Depends what the judges say about comfort letters, doesn’t it?
Hundreds of IRA terrorism suspects will learn they no longer have immunity from prosecution as the Government announces that hundreds of controversial “comfort letters” are to be rescinded.
Theresa Villiers, the Secretary of State for Northern Ireland, will tell MPs the letters, issued to individuals suspected of terrorist offences committed before the signing of the Good Friday Agreement of 1998, are worthless.
Suspects are to be told that the letters, which informed them they were unlikely to face prosecution unless new evidence against them came to light, have been annulled and are “not worth the paper they are written on”.
New letters are now likely to be issued telling terrorist suspects that police will be prepared to mount a prosecution should officers believe there is already enough evidence against them to do so.

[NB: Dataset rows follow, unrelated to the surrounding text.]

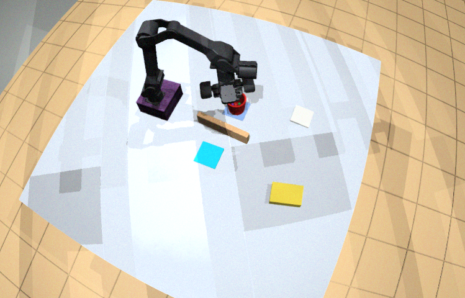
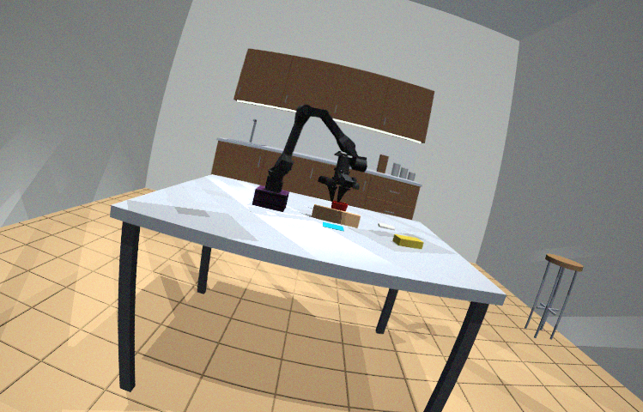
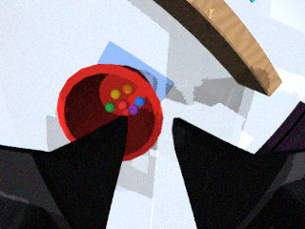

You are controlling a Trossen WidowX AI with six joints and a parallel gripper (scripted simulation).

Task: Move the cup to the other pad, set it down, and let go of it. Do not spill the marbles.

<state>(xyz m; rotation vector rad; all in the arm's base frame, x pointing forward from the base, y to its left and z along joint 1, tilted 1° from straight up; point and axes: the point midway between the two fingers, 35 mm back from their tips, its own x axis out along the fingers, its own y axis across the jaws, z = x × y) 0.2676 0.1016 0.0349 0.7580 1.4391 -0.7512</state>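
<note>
My gripper tip is now 40 mm above the red cup, 20 mm short of it and 10 mm to the right of it. Also, from my gripper tip: light blue pad (80 mm below, 20 mm to the left, 20 mm ahead); then cyan pad (200 mm to the right, 80 mm below, 20 mm ahead); then wooden bar (90 mm to the right, 60 mm below, 20 mm ahead).
</note>
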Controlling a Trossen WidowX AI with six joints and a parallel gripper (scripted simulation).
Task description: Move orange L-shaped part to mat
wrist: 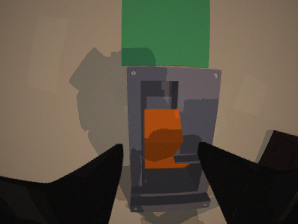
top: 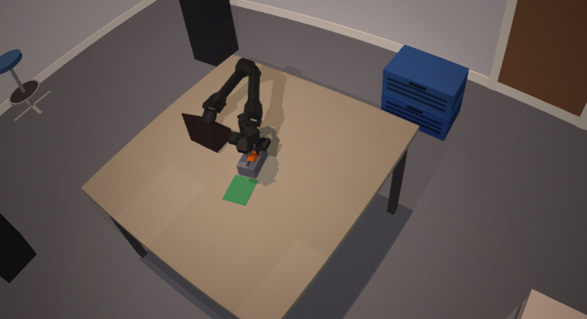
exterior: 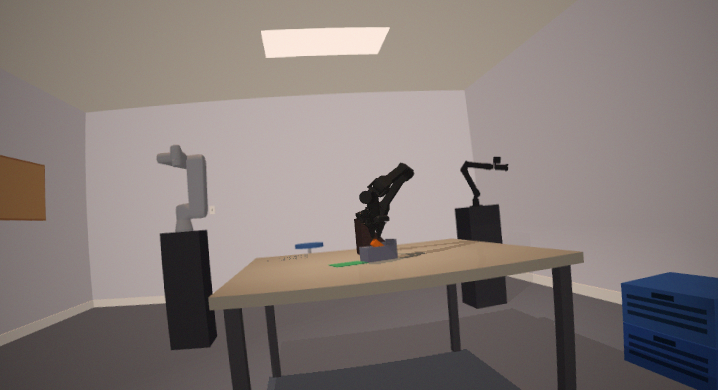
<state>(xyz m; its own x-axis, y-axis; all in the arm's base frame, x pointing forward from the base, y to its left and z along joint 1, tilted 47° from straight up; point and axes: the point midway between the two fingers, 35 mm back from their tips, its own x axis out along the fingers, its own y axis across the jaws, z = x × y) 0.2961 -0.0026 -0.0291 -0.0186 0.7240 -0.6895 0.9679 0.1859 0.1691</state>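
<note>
Right now my gripper tip is 3 cm past the orange L-shaped part, 3 cm to the right of it and 6 cm above it. The rest, counted from my gripper tip: green mat (2 cm ahead, 14 cm to the right, 12 cm below).
</note>
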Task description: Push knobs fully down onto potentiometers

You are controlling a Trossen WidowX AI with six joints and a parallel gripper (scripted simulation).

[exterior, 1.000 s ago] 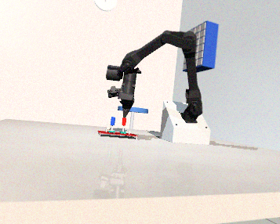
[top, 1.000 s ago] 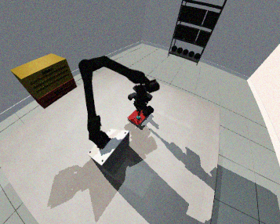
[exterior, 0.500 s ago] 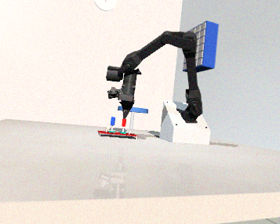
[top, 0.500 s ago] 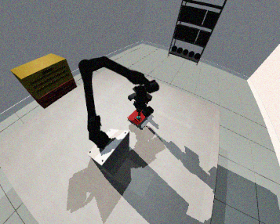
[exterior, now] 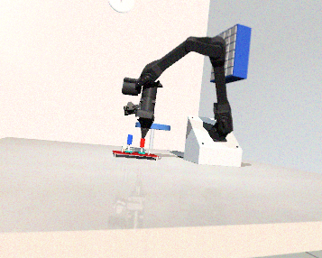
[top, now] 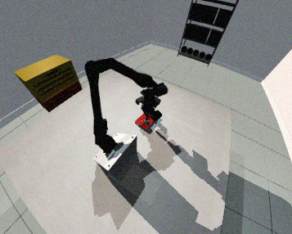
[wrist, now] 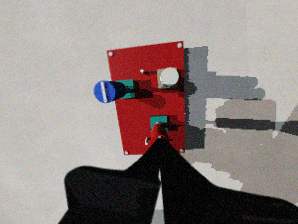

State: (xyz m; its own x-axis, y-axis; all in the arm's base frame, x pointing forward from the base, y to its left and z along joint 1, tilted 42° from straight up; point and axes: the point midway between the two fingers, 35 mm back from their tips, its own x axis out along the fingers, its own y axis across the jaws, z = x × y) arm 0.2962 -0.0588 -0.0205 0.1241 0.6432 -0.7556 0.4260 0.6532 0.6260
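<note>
Right now my gripper tip is 60 mm short of the blue knob and 30 mm to the right of it. The rest, counted from my gripper tip: red knob 10 mm below.
</note>
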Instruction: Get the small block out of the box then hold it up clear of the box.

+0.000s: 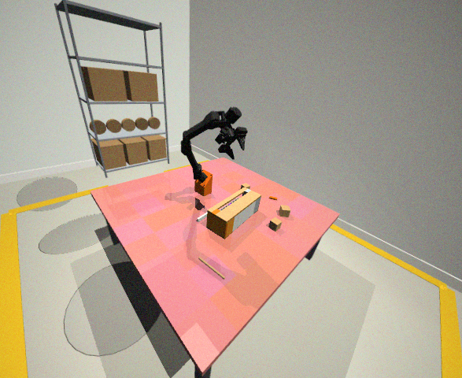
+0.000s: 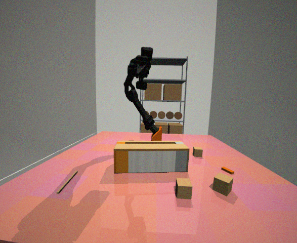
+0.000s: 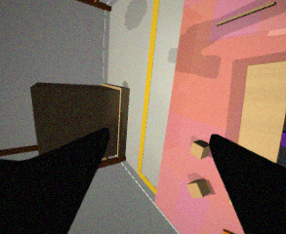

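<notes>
Now: gripper tip 70 mm past the box, 60 mm to the right of it and 400 mm above it. From my gripper tip the other things lie so: wooden stick 200 mm ahead, 260 mm to the right, 460 mm below; then flat orange piece 60 mm behind, 490 mm to the left, 450 mm below.
</notes>
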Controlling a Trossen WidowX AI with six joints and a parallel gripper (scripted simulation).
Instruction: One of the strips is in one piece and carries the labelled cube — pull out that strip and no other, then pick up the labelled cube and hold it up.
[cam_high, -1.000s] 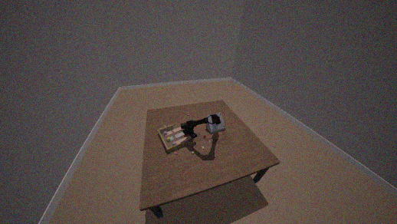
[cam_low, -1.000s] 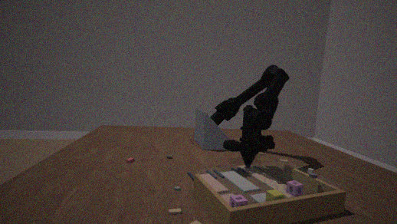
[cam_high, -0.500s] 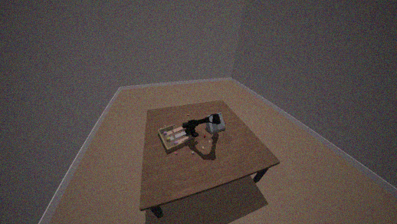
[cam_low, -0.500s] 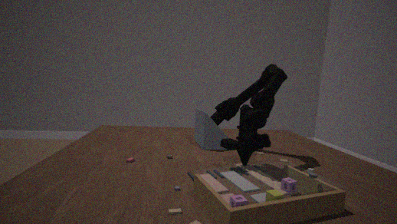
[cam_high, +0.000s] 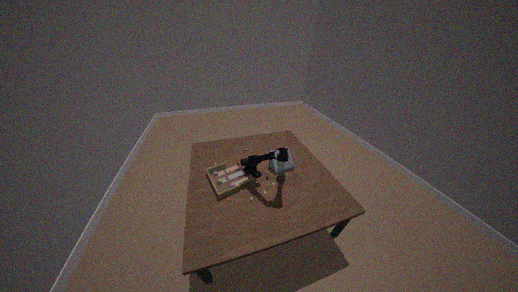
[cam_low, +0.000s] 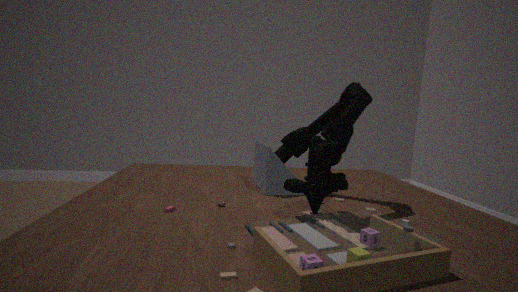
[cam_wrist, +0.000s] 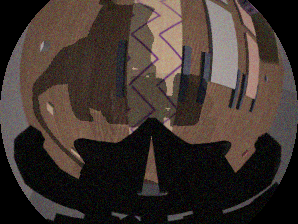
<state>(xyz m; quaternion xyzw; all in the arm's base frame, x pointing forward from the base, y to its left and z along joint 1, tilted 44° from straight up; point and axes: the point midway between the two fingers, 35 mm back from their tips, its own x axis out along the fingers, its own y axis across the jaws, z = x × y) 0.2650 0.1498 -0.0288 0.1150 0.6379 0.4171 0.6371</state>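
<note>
My gripper tip is now 9 cm short of the tan strip and 4 cm to the right of it.
</note>
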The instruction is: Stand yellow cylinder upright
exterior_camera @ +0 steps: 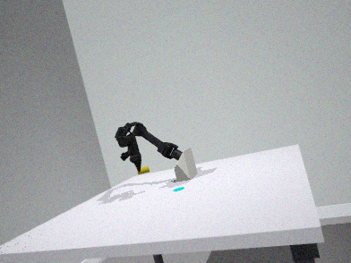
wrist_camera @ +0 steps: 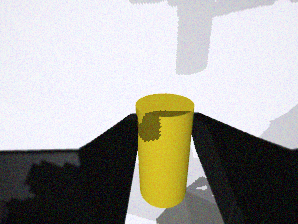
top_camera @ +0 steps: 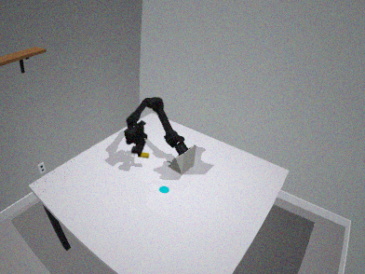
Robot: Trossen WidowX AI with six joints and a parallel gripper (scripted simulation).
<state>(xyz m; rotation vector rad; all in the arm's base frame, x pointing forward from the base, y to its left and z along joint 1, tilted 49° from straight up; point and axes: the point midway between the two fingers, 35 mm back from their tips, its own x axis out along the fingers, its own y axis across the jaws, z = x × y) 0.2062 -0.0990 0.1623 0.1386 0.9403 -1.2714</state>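
My gripper tip is now 1 cm past the yellow cylinder and 2 cm to the right of it. Round my gripper tip: cyan circle 4 cm ahead, 23 cm to the left, 12 cm below.
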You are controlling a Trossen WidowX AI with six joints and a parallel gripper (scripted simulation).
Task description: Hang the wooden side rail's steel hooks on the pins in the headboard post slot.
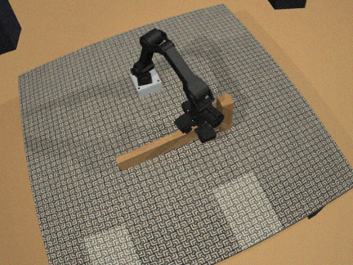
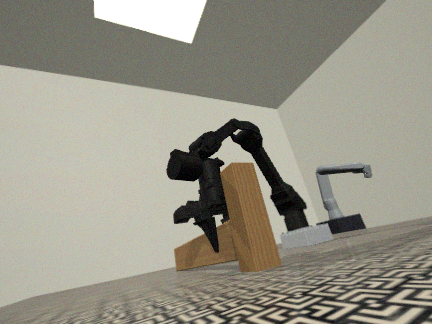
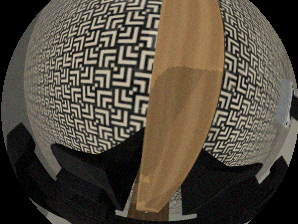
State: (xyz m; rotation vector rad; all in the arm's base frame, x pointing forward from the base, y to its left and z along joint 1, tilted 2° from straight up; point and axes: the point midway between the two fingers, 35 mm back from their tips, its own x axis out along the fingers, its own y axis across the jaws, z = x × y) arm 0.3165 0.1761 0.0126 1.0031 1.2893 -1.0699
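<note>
Right now my gripper tip is 3 cm past the headboard post, 11 cm to the right of it and 5 cm below it.
</note>
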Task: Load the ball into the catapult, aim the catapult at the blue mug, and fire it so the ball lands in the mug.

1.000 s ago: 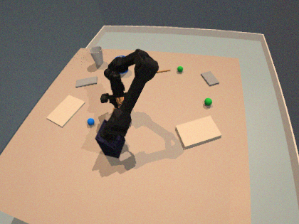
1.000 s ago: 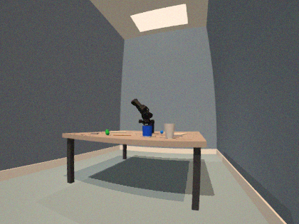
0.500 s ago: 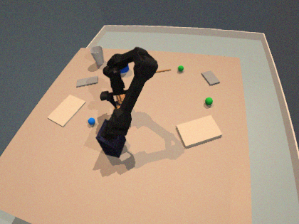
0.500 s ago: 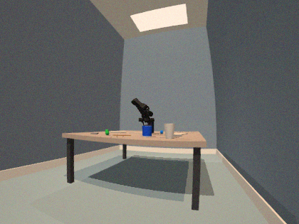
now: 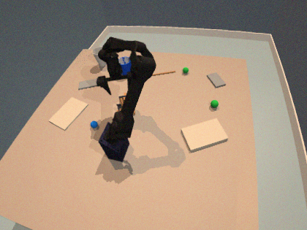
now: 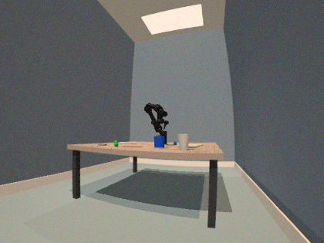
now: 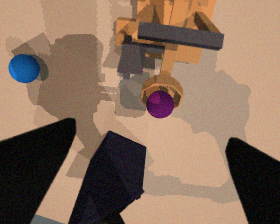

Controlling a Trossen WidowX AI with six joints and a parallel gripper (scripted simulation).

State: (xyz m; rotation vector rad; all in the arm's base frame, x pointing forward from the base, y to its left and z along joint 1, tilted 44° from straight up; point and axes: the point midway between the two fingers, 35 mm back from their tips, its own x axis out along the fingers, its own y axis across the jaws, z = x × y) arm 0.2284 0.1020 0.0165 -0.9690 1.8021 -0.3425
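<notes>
The purple ball lies 100 mm below my gripper tip, 40 mm behind it and 30 mm to the right of it. Also, from my gripper tip: blue ball (150 mm below, 140 mm to the left, 130 mm behind); then orange catapult (110 mm below, 20 mm ahead, 10 mm to the left); then blue mug (340 mm ahead, 150 mm to the left, 140 mm below).
</notes>
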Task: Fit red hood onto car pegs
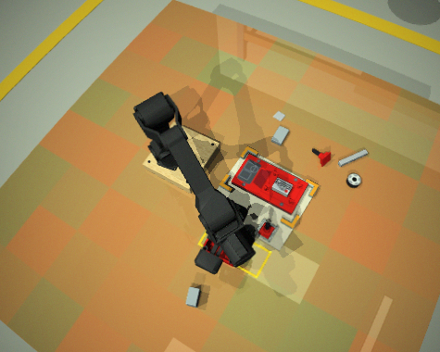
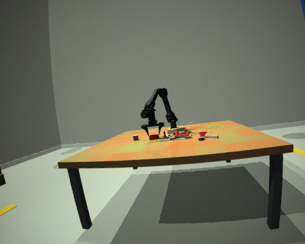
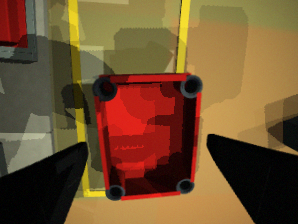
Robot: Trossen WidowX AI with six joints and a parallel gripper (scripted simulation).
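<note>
Now: the red hood 1 cm below my gripper tip. Round my gripper tip: grey engine block: 9 cm ahead, 23 cm to the left; silver wheel: 28 cm ahead, 33 cm to the left, 1 cm below.
</note>
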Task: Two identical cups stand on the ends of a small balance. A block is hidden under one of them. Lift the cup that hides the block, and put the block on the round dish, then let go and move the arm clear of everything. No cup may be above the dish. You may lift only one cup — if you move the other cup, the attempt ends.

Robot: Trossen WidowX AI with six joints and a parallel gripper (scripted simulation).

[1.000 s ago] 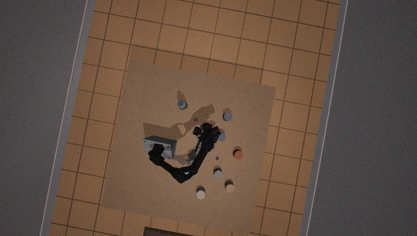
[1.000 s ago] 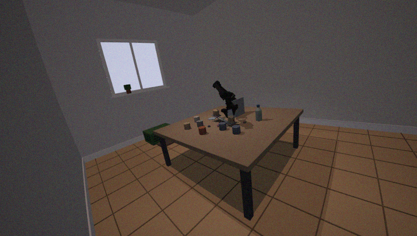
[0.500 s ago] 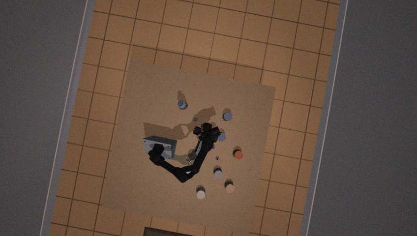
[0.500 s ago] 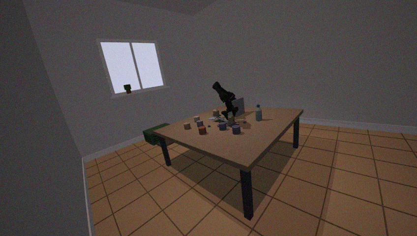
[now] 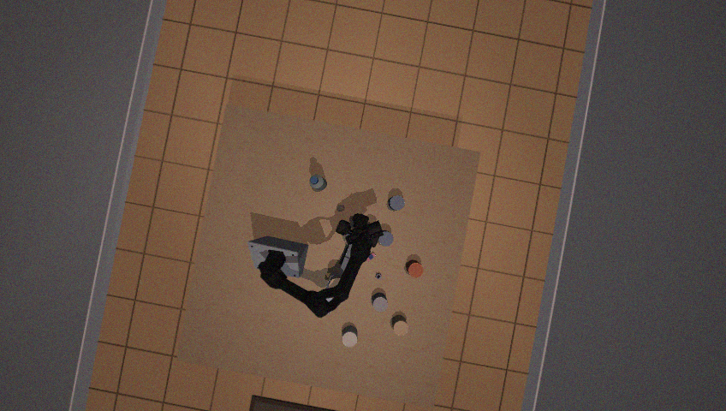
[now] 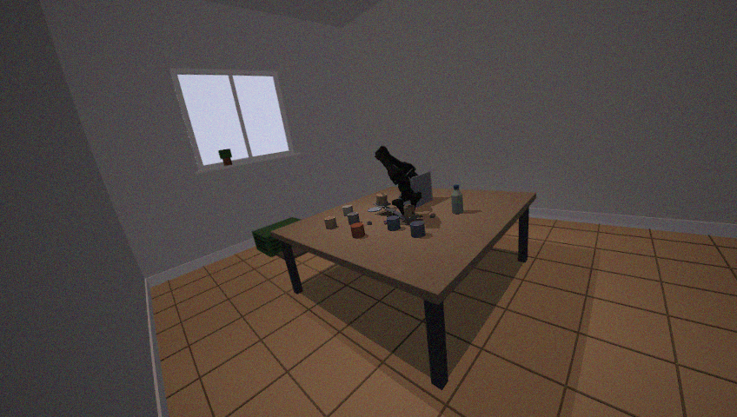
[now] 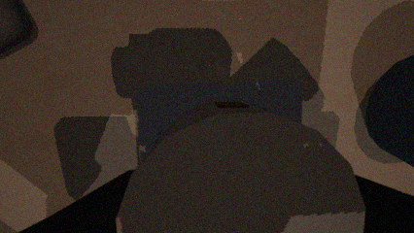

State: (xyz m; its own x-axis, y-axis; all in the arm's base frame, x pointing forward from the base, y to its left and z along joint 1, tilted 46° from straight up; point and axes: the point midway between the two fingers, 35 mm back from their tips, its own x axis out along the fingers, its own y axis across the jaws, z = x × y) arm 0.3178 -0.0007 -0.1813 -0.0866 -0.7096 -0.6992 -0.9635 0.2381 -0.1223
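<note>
My gripper tip is 10 cm to the right of the grey lump, 10 cm past it and 4 cm above it. From my gripper tip the other things lie so: grey cup: 32 cm to the right, 16 cm ahead, 1 cm below; balance: 13 cm to the right, 3 cm behind, 1 cm below; bottle: 22 cm behind, 21 cm to the left, 6 cm above.
</note>
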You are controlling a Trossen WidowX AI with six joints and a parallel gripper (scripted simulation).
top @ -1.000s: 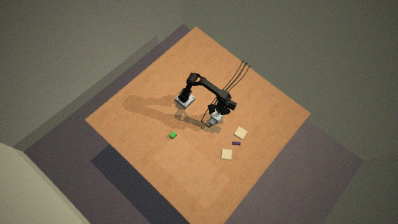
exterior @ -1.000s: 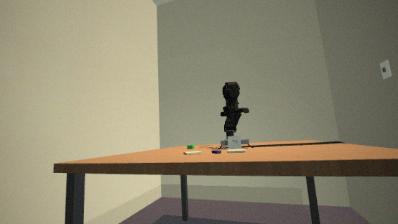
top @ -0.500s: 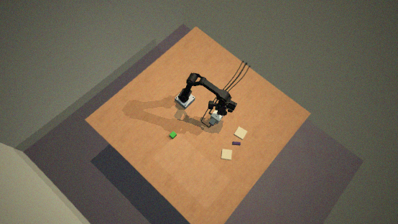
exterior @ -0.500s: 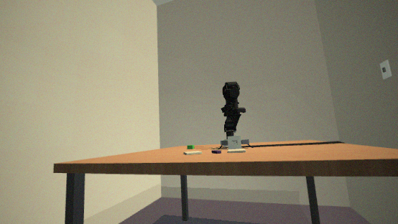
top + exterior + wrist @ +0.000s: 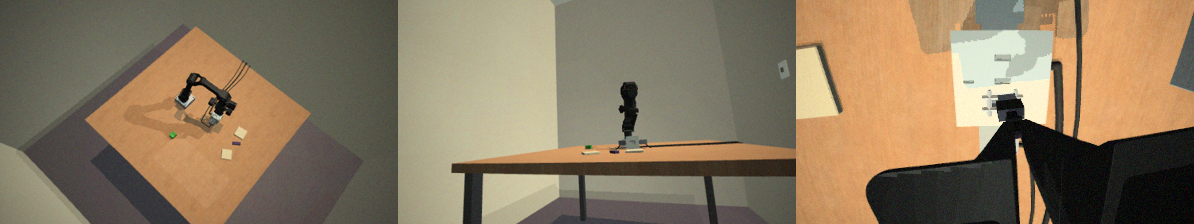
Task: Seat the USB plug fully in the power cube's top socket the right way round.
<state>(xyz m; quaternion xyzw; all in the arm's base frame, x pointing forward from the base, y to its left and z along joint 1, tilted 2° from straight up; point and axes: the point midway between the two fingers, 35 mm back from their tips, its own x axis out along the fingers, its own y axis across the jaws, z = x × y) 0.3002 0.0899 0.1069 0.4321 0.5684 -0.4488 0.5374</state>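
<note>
Now: gripper tip 20 mm above the black USB plug. From my gripper tip the other things lie so: green cube (140 mm behind, 360 mm to the right, 120 mm below); then purple block (260 mm ahead, 60 mm to the right, 130 mm below).
</note>
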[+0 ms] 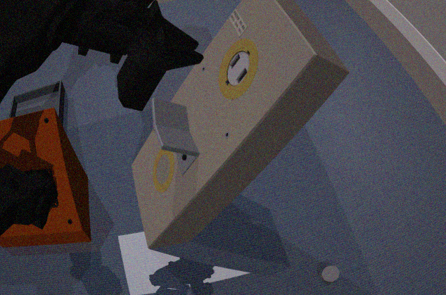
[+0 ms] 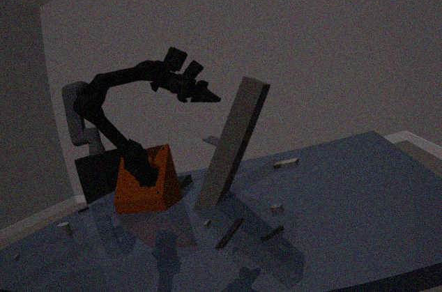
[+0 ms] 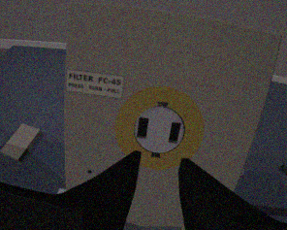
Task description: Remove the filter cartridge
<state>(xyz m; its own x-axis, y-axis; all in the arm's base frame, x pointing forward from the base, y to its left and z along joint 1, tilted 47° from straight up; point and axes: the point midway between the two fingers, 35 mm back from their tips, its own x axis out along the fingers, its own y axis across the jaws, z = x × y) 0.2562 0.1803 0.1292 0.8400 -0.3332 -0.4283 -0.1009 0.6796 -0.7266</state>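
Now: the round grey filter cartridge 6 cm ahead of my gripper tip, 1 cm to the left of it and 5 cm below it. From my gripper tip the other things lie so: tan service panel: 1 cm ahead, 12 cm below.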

That’s all terribly well and good. but it’s not actually ministers who decide whether such letters are binding or not, is it? It’s judges:
Their existence became known after the prosecution of a suspected Hyde Park bomber collapsed amid widespread anger in February when it emerged he had been sent one of the letters.
John Downey, 62, from Donegal, was arrested last year as he passed through Gatwick airport and charged with the murder of four British soldiers in the 1982 bombing.
The case against him was thrown out by a senior judge when it became known he had received a comfort letter. The letter had in fact been sent to him by mistake, as the Metropolitan Police still had a warrant for his arrest over the Hyde Park outrage, which killed four soldiers of the Blues and Royals, who were on ceremonial duties at the time.
So what’s the likelihood that those minsters have actually bothered to get a legal opinion on this? Me, given the current shambles, I’d put it at about zero percent.
Simply because they’re such damn fools that they don’t understand that they are constrained by the law.
I have no idea at all whether the government can in fact say “Ha Ha, just fooling about those letters Paddy!” nor what the courts will say about their having done so. But I’m near certain that they won’t have bothered to check.